# Enigmatic Code

Programming Enigma Puzzles

## Enigma 375: Miles out

From New Scientist #1524, 4th September 1986 [link]

A French friend had a road journey to make from London and he knew the shortest distance in miles, so he wanted to know what fraction to multiply by to make it into kilometres.

“Just multiply by 2.”
“No, 3/2 is better.”
“No, 5/3 is more accurate.”
“No, 8/5 is more usual.”

Those were the suggestions made to him and each would have led him to calculate the distance as a whole number of kilometres.

The suggested fractions were, by chance, all obtained by taking a pair of successive terms in the well-known sequence 1, 2, 3, 5, 8, … where new terms are calculated by adding the two previous terms. This led me, knowing that one mile is 1.60934 kilometres, to calculate which pair of successive terms of the sequence would give the best fraction to use. I reported my findings to my French friend and this fraction, too, led him to calculate his distance as a whole number of kilometres.

How far, in miles, was his journey?

[enigma375]

### 2 responses to “Enigma 375: Miles out”

1. Jim Randell 16 December 2016 at 7:59 am

This code checks the first 100 terms of the Fibonacci sequence. It runs in 62ms.

```from fractions import Fraction as F
from enigma import first, lcm, printf

# generate successive terms in a fibonacci sequence
def fib(a, b):
while True:
yield (a, b)
(a, b) = (b, a + b)

# 1 mile = (160934 / 100000) km
t = F(160934, 100000)

# find the closest approximation
d = F(999, 1)
for (a, b) in first(fib(1, 2), 100):
f = F(b, a)
r = abs(t - f)
if r < d:
x = lcm(30, f.denominator)
printf("fraction = {f}, distance is multiple of {x}")
d = r
```

Solution: The distance is 390 miles.

Actually any multiple of 390 miles works, but it is hard to make a continuous road trip of more than about 700 miles from London without taking a somewhat indirect route, so we use the shortest possible distance.

The question defines the ratio of one mile to one kilometre as 1.60934 = 80467/50000, but the puzzle also works if we use the actual value of 1.609344 = 25146/15625.
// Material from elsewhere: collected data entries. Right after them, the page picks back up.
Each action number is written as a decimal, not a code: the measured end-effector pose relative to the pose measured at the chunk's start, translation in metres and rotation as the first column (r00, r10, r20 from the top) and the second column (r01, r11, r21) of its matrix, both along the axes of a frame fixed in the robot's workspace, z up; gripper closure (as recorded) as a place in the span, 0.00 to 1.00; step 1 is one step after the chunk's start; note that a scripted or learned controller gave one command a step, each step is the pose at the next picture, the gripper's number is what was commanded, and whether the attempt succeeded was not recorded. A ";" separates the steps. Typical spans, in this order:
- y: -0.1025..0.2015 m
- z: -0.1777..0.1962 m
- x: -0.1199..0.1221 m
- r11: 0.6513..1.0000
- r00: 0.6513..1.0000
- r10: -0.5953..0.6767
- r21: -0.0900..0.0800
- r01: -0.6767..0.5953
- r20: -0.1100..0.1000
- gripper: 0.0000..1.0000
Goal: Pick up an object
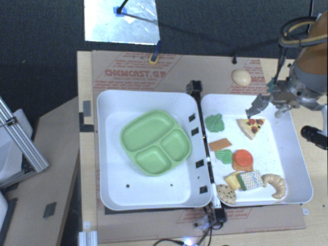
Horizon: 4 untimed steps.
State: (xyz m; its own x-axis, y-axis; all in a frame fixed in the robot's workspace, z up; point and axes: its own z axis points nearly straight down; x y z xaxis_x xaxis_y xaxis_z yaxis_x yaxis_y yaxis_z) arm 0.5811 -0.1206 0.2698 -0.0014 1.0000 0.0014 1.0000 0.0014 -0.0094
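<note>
The right bin holds several toy foods: a pizza slice, a green lettuce leaf, an orange strip, a smaller green leaf, a red-orange tomato, a yellow wedge, a patterned block, a croissant and a cookie. My gripper hangs over the bin's far right part, just beyond the pizza slice. Its fingers stand open and spread, with nothing between them.
The left bin carries a green divided plate. A beige egg-shaped object lies on the bench behind the right bin. A black divider runs between the bins. The arm's body occupies the far right.
</note>
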 end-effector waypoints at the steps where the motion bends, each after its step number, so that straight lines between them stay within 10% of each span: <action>1: 0.000 0.006 0.002 1.000 1.000 0.002 -0.001 -0.002 0.011 0.00; 4: -0.004 -0.171 0.004 1.000 1.000 -0.001 -0.001 0.001 0.008 0.00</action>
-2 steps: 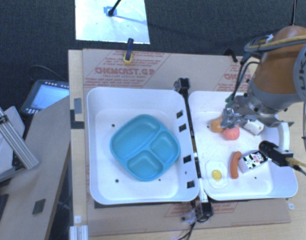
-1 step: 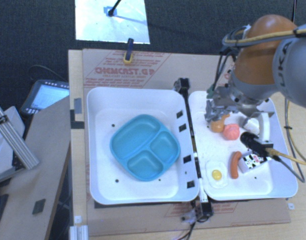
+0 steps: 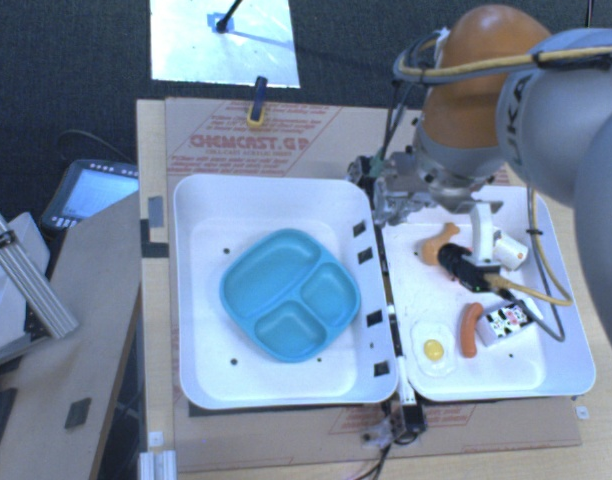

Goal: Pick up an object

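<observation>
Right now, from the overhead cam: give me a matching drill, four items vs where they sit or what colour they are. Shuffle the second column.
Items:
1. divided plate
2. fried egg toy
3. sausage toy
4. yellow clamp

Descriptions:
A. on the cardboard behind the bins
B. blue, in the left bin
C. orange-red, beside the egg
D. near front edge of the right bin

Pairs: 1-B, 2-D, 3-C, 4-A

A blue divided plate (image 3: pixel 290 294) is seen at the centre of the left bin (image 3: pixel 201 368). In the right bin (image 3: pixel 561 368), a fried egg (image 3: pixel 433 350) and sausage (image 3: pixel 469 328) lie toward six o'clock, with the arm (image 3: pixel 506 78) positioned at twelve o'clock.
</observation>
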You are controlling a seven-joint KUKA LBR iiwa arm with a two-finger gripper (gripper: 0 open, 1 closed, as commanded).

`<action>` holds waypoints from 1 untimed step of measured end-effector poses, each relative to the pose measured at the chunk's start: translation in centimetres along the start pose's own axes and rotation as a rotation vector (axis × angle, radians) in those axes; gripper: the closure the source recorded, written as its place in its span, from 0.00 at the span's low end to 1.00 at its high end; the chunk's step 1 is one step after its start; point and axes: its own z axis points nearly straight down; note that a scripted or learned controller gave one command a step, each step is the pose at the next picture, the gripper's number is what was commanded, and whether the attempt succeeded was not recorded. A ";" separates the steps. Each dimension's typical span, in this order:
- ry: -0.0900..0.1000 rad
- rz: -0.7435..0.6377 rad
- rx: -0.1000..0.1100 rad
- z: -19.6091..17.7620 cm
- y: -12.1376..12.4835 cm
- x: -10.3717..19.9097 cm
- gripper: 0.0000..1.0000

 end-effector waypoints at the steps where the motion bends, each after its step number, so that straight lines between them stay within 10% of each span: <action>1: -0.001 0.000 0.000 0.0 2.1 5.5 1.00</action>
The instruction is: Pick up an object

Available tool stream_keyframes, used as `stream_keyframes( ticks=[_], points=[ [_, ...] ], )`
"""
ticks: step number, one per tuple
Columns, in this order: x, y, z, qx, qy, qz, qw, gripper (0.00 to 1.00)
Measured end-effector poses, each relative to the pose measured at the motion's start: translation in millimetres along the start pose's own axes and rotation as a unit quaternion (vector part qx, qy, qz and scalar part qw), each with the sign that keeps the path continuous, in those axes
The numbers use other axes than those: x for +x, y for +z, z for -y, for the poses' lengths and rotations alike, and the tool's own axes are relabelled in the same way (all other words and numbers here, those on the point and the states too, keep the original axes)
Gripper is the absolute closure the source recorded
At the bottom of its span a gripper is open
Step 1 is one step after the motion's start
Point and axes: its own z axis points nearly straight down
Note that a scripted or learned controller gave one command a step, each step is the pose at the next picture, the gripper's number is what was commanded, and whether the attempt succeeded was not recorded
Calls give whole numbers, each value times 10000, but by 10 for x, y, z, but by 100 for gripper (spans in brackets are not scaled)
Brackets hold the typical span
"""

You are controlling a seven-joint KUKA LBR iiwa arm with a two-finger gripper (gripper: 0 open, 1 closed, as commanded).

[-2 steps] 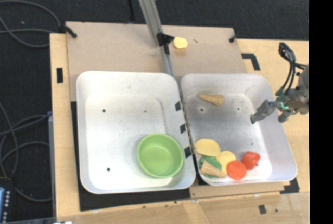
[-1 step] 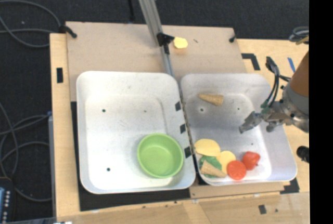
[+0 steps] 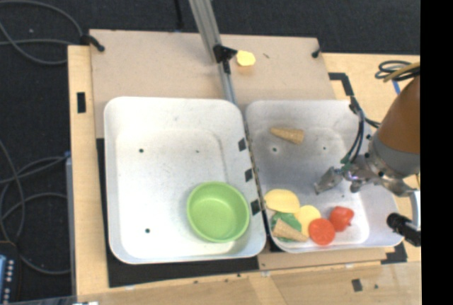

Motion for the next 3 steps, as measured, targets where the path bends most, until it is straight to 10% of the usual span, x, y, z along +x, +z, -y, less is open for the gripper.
stream_keyframes(
  ticks=[1,2,3],
  points=[
    [-19,382,-2,-30,4,14,10000,0],
    [-19,257,-17,-57,23,6,10000,100],
    [-95,-369,-28,-71,-4,13,10000,100]
  ],
)
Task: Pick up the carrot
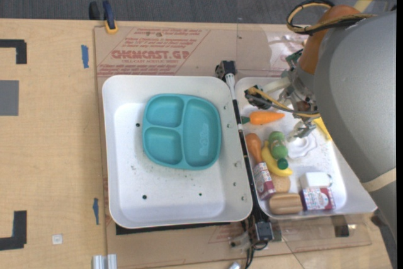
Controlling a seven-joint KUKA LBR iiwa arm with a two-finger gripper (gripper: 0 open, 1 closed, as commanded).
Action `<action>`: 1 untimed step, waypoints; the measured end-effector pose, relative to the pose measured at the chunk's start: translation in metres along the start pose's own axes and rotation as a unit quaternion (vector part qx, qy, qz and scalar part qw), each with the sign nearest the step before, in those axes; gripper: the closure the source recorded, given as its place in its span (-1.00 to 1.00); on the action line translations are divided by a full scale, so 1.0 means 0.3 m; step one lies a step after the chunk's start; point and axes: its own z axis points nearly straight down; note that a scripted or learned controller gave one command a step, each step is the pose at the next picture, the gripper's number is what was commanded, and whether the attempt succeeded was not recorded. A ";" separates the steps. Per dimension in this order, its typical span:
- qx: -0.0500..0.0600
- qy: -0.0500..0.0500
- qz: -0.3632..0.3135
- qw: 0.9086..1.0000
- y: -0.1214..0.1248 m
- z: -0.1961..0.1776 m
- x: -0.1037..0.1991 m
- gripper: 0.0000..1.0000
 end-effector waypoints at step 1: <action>-0.003 0.005 0.001 1.000 -0.011 -0.003 -0.073 -1.00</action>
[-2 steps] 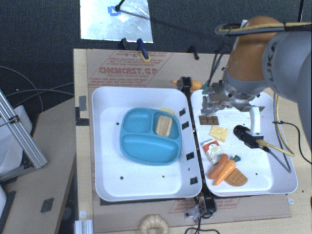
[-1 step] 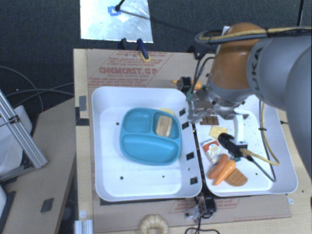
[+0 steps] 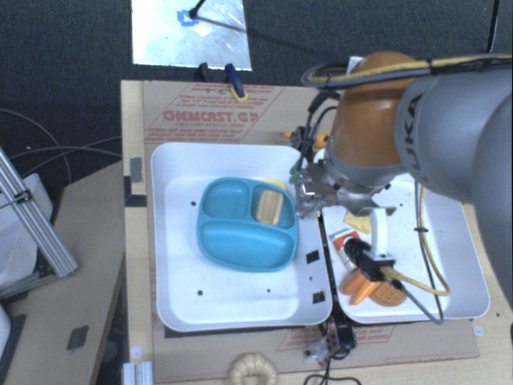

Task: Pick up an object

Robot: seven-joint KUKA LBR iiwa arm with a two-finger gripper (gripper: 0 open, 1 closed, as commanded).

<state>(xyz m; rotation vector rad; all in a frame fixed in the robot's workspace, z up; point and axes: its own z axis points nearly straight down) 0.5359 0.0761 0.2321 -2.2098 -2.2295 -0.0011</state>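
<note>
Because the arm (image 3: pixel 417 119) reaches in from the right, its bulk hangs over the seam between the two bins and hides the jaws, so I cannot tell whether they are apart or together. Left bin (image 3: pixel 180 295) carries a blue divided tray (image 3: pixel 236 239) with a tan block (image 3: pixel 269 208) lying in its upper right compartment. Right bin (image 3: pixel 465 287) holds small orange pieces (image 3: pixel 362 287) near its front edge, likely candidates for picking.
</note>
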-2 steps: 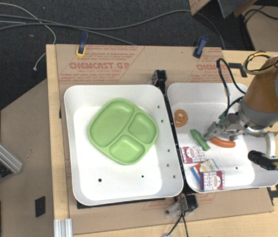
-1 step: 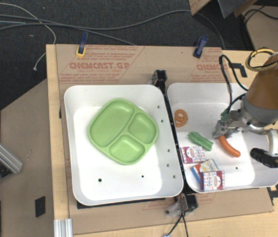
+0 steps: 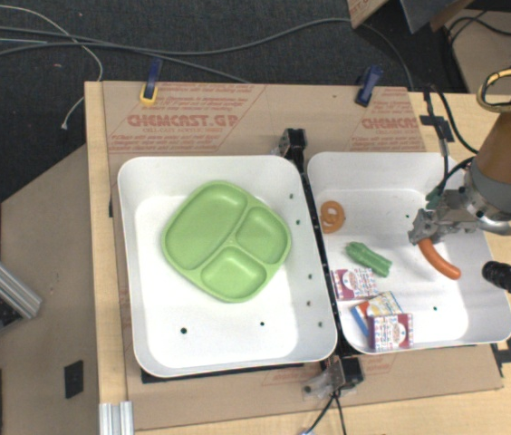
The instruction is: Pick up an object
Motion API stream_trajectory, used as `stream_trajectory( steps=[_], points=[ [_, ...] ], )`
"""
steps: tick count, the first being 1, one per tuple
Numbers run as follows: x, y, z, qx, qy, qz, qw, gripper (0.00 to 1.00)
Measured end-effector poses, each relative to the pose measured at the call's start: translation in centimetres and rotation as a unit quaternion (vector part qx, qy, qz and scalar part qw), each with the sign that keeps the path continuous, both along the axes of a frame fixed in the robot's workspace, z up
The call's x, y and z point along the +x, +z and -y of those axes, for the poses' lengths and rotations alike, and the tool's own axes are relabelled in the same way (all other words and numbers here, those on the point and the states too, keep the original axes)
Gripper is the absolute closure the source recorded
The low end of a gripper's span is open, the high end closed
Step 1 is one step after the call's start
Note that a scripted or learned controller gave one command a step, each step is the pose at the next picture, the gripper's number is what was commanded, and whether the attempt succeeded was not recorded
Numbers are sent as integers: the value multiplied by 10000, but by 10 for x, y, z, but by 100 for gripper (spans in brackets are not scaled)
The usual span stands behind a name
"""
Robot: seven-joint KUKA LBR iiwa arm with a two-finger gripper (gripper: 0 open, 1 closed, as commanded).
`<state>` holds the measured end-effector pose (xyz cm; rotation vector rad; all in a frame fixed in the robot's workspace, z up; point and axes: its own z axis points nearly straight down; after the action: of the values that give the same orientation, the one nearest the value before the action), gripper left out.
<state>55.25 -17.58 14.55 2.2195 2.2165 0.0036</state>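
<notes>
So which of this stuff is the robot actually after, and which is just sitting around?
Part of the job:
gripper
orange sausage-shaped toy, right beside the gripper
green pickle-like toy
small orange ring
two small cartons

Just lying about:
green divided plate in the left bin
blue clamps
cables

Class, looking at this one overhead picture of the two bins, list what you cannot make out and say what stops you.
- Gripper: in the camera view, its fingertips blend together above the orange hot dog; grip or contact cannot be told.
- Small cartons: their print is too small to read.
- Arm: cut off by the right edge.
</notes>
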Motion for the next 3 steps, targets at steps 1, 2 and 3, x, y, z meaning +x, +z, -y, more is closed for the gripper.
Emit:
stream_trajectory(
  steps=[1,2,3],
  points=[
    [6,44,1,2,10,-1,10000,100],
    [7,68,1,5,11,-8,10000,100],
    [-4,61,-54,28,33,-42,10000,100]
  ],
)
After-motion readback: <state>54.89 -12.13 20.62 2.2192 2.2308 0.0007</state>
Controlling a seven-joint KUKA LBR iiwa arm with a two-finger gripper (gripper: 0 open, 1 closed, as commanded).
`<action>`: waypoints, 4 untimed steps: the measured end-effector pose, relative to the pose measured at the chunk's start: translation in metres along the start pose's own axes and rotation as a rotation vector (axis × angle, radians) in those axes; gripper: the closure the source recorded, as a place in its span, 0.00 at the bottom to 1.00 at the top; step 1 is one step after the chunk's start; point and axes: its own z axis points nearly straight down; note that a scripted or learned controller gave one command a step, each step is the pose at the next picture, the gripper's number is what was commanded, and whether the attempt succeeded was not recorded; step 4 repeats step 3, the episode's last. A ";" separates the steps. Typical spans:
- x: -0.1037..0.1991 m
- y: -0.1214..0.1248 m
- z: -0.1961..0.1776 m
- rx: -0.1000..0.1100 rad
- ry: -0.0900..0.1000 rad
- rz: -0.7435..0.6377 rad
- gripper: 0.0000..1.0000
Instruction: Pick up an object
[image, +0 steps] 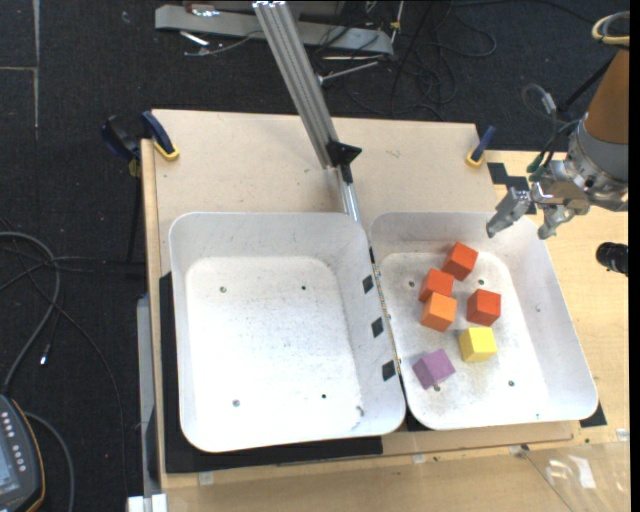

The best approximation occurs at 21/13, which occurs at indices 7 and 8 in the standard Fibonacci sequence (indexed from 0), (0, 1, 1, 2, 3, 5, 8, 13, 21, …).

The limit of the ratio of successive terms of the Fibonacci sequence is the Golden Ratio = φ = (1 + √5)/2 ≈ 1.618… so there won’t be a better solution by considering further terms in the sequence.

2. Hugh Casement 16 December 2016 at 8:23 am

If we don’t confine ourselves to terms in the Fibonacci sequence, then successive improvements to 21/13 are 29/18, 37/23, 66/41, 103/64, 449/279, 552/343, 655/407, 758/471, 861/535, and 1619/1006 which is good for six digits after the decimal point.